Começou a chover. Escuto os pingos batendo no vidro.
– O que eles disseram?
– Eles mais ou menos ficaram do lado dele. Disseram que eu era um merdinha doente e depravado. Eu mal tinha acabado o colégio; não conseguia articular o que pretendia ao fazer aquilo com ele. O direito dos deficientes físicos à sexualidade! – Bato no peito, como se ela tivesse me questionado, mas ela se mantém tesa, concordando com a cabeça numa tentativa de mostrar empatia.
Diante do silêncio dela, porém, me dou conta da impressão que tô passando. Sei que se Fiona tivesse uma irmã deficiente, a última coisa que passaria pela cabeça dela seria tocar uma siririca pra mina diante da imagem de, digamos, o David Hunter de Crossroads. Pela primeira vez, sou obrigado a reconhecer que talvez eu seja, em algum nível, um pervertido, ou pelo menos um cara equivocado.
Meu tom de voz se reduz a um apelo angustiado: – Ele tava sofrendo, e eu só tava tentando dar algum alívio pro pobre desgraçado. Não dá pra dizer que eu gostei de fazer aquilo!
Por um momento, no meio da luz que se esvai, Fiona me observa com um olhar quase vazio, mas seu rosto mantém a compostura de uma pessoa perfeitamente em paz. – Você não pode dizer isso pra eles agora? Pros seus pais?
– Já tentei algumas vezes, mas o momento certo nunca chega. Além disso, acho que já decidiram o que pensam de mim.
Ela assopra entre os lábios apertados. – Por que não escreve uma carta pra eles? Coloca tudo ali, preto no branco.
– Não sei, Fi... ia parecer que eu tava dando mais importância que o devido... – digo, me sentindo cansado e enjoado de repente. Me encosto na poltrona, mas em seguida me inclino de novo pra frente e cruzo os braços em volta do corpo.
– Mas é óbvio que isso significa alguma coisa pra eles, Mark. E pra você também, do contrário cê não estaria contando isso pra mim.
– Eu sei. – Olho pra ela com ar derrotado. – Vou pensar nisso. Obrigado por escutar.
– É claro, amor... – Fiona abre um sorriso tristonho, percebendo como estou suando e me contorcendo. – Vou sair agora, querido, e te deixar descansando um pouco – ela sussurra, e então põe a mão e dá um beijo na minha testa suada. O abraço dela parece duro e pesado, e fico aliviado quando ela sai.

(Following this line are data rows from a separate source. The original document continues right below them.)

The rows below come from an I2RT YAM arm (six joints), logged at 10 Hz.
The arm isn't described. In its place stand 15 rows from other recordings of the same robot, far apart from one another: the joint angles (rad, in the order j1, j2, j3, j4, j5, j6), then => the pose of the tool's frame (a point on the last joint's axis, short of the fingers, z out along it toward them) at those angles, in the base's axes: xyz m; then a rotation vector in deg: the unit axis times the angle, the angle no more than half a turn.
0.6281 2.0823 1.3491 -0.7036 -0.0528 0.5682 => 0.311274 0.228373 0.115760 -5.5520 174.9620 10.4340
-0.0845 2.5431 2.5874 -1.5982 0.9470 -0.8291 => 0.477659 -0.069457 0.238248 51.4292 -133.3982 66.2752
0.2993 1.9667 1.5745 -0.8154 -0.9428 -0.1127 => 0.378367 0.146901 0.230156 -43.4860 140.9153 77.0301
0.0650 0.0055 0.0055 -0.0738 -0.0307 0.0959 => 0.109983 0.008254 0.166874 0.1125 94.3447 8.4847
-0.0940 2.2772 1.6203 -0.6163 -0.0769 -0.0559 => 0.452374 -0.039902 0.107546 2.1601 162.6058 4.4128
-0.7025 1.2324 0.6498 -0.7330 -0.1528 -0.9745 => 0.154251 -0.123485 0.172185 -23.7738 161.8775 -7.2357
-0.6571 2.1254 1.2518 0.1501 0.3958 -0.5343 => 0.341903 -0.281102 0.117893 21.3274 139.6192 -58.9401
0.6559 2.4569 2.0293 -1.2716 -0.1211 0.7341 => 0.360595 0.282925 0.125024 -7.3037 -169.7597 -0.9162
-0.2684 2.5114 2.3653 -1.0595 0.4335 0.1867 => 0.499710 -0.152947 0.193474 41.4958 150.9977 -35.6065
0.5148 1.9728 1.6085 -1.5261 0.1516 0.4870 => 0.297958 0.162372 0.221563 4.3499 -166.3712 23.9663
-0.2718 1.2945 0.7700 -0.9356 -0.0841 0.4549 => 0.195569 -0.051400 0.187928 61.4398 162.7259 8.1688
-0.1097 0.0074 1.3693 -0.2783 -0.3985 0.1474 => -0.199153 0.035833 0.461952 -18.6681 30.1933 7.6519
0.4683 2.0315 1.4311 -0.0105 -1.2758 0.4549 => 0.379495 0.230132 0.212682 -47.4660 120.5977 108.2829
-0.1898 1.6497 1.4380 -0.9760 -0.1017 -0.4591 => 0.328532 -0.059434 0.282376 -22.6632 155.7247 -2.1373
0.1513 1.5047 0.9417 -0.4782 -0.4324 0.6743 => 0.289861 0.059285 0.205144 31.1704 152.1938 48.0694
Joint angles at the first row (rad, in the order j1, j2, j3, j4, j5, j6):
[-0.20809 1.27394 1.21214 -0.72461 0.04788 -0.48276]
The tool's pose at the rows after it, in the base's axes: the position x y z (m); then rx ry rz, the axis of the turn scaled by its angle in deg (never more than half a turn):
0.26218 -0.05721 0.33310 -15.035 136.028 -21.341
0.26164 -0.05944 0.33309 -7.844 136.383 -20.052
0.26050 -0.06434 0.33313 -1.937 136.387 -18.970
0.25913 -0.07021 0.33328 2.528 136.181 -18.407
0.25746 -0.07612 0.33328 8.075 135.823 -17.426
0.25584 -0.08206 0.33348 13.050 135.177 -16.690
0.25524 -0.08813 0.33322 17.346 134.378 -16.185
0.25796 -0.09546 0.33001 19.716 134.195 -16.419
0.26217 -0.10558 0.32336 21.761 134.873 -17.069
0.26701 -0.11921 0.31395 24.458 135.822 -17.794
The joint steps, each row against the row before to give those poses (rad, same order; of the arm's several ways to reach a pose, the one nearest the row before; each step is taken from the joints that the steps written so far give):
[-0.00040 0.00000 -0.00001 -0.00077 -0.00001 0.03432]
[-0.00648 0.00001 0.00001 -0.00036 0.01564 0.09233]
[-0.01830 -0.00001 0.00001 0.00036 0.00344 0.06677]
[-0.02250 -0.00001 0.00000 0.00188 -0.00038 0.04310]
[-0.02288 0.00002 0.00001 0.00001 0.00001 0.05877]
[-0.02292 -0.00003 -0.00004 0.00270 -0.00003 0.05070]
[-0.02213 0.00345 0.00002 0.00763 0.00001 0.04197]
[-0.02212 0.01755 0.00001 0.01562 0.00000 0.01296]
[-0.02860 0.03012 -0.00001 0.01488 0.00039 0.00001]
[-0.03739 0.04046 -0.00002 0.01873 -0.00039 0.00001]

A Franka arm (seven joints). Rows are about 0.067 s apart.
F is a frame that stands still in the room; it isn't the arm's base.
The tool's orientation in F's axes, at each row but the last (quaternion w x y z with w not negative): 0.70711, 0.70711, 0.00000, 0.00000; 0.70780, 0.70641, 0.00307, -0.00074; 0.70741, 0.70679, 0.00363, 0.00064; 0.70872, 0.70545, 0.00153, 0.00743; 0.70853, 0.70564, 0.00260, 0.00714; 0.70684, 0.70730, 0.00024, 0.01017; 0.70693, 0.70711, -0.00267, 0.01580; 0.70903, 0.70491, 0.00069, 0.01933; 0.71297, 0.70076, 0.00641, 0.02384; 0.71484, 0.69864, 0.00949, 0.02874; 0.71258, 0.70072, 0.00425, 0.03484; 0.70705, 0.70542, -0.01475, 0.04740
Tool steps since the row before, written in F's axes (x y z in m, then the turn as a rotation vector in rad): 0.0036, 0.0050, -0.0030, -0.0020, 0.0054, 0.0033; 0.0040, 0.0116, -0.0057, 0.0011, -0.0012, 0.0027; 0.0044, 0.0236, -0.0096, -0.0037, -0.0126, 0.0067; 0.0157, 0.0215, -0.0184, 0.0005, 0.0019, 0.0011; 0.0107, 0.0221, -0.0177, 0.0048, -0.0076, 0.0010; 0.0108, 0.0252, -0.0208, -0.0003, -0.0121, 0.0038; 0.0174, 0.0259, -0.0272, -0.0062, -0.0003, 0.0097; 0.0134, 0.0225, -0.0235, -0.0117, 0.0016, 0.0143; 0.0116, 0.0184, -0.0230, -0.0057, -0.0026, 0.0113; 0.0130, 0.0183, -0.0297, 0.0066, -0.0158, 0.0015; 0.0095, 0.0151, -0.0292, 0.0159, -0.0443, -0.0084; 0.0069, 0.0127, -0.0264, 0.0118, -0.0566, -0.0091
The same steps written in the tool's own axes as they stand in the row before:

Assim que passa um bom par de minutos, desço até o telefone público e ligo pro Sick Boy na Montgomery Street. Começo a falar descontroladamente, conto a respeito de Don e pergunto como ele anda fazendo pra descolar heroína. Ele me diz: – Cê não se interessa por nada além de um pico.
Protestos parecem inapropriados e fúteis, e pela primeira vez me dou conta de que essa afirmação é basicamente verdadeira. O que me faz pensar: tá realmente na hora de parar. Não ouço mais nada que ele diz até as moedas acabarem.
Cê precisa parar com isso agora mesmo ou vai arruinar tudo.
O que eu fiz, então, foi sair e atravessar a pé a cidade fria e tempestuosa até a Union Street.